Были организованы всяческие кампании помощи переселенцам, в Тюмени и Томске были выстроены переселенческие бараки. Правительство было вынуждено пойти на разные льготы, значительно удешевив для переселенцев проезд по железной дороге, оборудовать теплушки печами, обеспечив их какой-то врачебной помощью. Но, конечно, самым тяжелым было положение обратных переселенцев, не имевших ничего позади, ничего не нашедших впереди. А Сибирь все-таки заселялась, и тем, кто выдерживал первые годы, богатейший край воздавал сполна, изменял не только материальное положение, но и характеры людей, создавая новый народ, и внешне и внутренне отличающийся от своих отцов, прибывших из России.
За сорок лет, с 1858 до 1897 года, население Западной Сибири более чем удвоилось, хотя расселение производилось неравномерно. Так, например, население Томской губернии почти утроилось за это время, а Тобольской — увеличилось всего лишь на пятьдесят процентов.
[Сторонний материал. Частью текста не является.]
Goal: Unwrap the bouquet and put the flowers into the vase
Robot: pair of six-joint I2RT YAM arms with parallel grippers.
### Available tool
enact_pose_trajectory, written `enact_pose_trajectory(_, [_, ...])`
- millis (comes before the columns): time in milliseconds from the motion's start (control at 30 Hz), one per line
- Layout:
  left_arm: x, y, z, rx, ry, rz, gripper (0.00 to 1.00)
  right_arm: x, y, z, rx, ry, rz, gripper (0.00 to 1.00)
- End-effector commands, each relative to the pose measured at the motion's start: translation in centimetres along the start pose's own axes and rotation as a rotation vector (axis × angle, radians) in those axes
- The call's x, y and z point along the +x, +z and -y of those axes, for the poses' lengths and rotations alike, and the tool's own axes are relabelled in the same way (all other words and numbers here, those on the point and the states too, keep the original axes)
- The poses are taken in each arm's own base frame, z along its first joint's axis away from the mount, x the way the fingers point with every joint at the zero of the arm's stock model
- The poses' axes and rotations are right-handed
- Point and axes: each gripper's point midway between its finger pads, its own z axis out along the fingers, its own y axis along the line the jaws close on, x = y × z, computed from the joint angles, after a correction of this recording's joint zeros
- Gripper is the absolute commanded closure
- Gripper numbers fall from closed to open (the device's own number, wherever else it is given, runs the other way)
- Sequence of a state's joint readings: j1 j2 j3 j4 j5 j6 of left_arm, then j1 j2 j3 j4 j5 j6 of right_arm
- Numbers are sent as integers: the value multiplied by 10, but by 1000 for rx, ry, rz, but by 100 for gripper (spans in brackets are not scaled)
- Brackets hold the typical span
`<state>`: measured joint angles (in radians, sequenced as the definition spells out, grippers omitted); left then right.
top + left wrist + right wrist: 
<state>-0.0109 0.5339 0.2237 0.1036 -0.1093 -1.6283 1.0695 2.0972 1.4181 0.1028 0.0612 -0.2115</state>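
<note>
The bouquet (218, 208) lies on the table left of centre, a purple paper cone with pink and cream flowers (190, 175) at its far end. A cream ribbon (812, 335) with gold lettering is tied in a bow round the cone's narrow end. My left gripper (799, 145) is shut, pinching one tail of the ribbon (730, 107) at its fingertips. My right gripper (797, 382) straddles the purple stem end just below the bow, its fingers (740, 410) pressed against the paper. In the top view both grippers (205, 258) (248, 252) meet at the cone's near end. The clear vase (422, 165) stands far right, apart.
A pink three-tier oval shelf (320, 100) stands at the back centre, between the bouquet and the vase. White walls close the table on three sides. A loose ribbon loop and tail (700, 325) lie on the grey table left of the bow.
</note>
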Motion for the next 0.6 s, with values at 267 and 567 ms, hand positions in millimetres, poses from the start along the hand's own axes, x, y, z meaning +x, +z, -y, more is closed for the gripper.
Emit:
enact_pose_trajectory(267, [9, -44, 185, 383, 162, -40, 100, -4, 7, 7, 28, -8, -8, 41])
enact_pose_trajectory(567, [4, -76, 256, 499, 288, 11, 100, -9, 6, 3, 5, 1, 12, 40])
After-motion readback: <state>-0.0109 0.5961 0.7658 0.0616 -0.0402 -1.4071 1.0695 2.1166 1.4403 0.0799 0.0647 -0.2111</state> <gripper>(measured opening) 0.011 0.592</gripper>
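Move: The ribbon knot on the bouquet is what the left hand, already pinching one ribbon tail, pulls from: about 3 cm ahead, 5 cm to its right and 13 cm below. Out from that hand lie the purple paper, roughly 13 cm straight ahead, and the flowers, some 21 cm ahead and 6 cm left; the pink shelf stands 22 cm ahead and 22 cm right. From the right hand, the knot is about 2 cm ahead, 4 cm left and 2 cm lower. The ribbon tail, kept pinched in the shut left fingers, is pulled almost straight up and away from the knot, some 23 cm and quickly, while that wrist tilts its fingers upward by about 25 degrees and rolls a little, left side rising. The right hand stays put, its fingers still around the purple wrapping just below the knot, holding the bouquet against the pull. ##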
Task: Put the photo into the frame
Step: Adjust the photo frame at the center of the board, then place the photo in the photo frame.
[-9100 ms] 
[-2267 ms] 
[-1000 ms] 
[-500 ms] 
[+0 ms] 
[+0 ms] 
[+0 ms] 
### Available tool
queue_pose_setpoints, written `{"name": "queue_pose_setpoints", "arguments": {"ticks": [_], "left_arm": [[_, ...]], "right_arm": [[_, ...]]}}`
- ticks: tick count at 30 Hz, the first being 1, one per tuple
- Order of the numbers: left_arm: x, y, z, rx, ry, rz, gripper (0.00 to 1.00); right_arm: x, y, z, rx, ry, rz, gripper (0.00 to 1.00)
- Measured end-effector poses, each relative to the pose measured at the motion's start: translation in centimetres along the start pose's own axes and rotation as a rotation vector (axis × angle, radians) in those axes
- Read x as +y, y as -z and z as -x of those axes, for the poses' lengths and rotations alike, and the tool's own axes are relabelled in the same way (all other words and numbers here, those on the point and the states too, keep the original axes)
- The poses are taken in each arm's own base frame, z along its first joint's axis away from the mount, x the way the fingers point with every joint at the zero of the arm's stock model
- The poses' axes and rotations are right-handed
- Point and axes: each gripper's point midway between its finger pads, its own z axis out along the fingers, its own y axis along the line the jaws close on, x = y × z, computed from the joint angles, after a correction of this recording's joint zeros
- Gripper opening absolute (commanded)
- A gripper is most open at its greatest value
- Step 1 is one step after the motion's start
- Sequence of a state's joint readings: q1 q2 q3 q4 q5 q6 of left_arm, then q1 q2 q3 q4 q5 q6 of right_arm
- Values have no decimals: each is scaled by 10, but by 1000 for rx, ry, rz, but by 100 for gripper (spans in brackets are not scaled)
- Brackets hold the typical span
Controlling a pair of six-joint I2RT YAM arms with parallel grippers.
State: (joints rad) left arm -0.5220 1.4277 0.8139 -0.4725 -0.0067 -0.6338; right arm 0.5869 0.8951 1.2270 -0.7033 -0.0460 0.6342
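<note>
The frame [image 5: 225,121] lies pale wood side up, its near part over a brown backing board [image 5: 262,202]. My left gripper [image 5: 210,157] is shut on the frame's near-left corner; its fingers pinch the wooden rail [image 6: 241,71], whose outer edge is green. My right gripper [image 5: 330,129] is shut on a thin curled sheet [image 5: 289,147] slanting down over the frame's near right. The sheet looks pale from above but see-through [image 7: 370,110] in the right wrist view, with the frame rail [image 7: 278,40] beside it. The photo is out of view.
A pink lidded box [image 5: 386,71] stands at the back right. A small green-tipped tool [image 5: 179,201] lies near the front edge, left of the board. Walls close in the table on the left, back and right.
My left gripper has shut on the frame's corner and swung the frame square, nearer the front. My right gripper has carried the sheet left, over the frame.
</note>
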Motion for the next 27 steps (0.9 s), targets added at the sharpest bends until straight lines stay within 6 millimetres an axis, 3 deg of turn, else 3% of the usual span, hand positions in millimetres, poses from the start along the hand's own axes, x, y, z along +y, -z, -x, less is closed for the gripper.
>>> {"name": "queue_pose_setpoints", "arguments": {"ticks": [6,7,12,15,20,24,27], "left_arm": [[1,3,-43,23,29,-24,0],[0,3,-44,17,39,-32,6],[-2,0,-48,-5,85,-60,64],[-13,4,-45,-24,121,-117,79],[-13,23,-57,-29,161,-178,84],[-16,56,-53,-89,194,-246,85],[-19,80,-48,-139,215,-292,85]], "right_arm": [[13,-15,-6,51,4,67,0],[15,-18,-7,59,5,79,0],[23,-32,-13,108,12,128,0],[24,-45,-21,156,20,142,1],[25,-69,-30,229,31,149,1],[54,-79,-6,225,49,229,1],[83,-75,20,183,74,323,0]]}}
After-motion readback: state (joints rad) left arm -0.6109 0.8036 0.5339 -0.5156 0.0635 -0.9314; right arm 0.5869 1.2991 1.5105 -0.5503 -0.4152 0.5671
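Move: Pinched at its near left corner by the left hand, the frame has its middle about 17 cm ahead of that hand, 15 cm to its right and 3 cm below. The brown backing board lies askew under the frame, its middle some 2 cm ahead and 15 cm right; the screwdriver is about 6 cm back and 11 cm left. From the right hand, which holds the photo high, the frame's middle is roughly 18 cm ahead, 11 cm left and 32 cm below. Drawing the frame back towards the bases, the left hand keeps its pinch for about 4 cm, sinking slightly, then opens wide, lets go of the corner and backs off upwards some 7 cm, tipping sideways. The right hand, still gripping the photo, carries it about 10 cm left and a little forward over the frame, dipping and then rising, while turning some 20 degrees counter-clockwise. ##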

Пережили сибирские поселения и ту обычную для осваиваемых земель пору — недостаток женщин, побудивший правительство неоднократно прибегать к «набору девок» в поморских городах в жены казакам, к разрешению выменивать или покупать у местных племен девочек-подростков.
Среди разного рода влияний, изменивших в Сибири славяно-русский тип, главным было, конечно, смешение с местным коренным народонаселением Сибири. Казачьи отряды нарочно отправлялись в калмыцкие или киргизские улусы и аулы, захватывали в плен женщин и девушек, покупали или выменивали детей. Начавшееся, таким образом, физиологическое смешение вскоре приняло такие размеры, что еще в начале XVII века обратило на себя внимание московского духовенства, поднятый им протест был, однако, безуспешен. Влияние местного типа сказалось главным образом в смуглоте лица, потемнении волос, узкоглазости и некоторой скуластости следующих поколений переселенцев.
Приведу пример и из своего семейства: дед Андрей еще типичный славянин — светлоглазый, длиннолицый, густобородый, отец же мой, — бабка была наполовину монголка, — уже темноволос, скуласт, веки у него «по-калмыцки» нависают на глаза, а борода почти не растет.
Кроме того, под влиянием местных многие переселенцы начали заниматься больше скотоводством, чем земледелием, стали носить одежды местных, приспособленные для сибирского климата, научились есть сырую рыбу и сырое мясо, что безусловно восполняло отсутствие витаминов в пище и спасало их от цинги. Шел и обратный процесс — обрусение местных.
Во время господства в Сибири захватного пользования землей, когда при огромном просторе незанятой земли у крестьян разбегались глаза, и не только каждый селился и пахал там, где ему приглянулось, но и по нескольку раз менял место поселения, сельские и деревенские общества не имели причин вмешиваться в земельные отношения своих членов. В это время достаточно было приложить руку к участку земли, обойти межой или вехами известное угодье, чтобы получить право наследственного владения им. С увеличением населения, однако, количество свободных земель стало сокращаться, и в то время как одним не хватало сил справляться с покосом или ежегодно обрабатывать всю захваченную издавна землю, другие стали ощущать недостаток в удобных для обработки землях. С этого момента община заявила свои права на захватные земли, ограничивая владельцев (вместо потомственного владения) только правом на владение теми частями, которые эксплуатируются сейчас, предоставляя оставшиеся необработанными участки занимать желающему. Таким образом совершался переход к так называемому общинно-захватному пользованию землей, когда владение землей возникало вместе с фактом пользования ею и вместе с ним и прекращалось. Тем не менее со временем выяснились недостатки и этой вроде бы справедливой системы: богатые начинали понемногу отбирать случайно оставшиеся необработанными (за болезнью, например, единственного взрослого работника) участки у бедных. К тому же боязнь лишиться участка вела к непрерывной его эксплуатации, истощавшей землю. Теперь «мир» снова вмешивается в земельные дела членов общины, заменяя идею захвата — идеей уравнения. Дело началось с отдельных отрезков земли в пользу малоземельных от тех, кто, по мнению общества, забрал земли слишком много, — а пришло, в конечном итоге, к подушным наделам землей.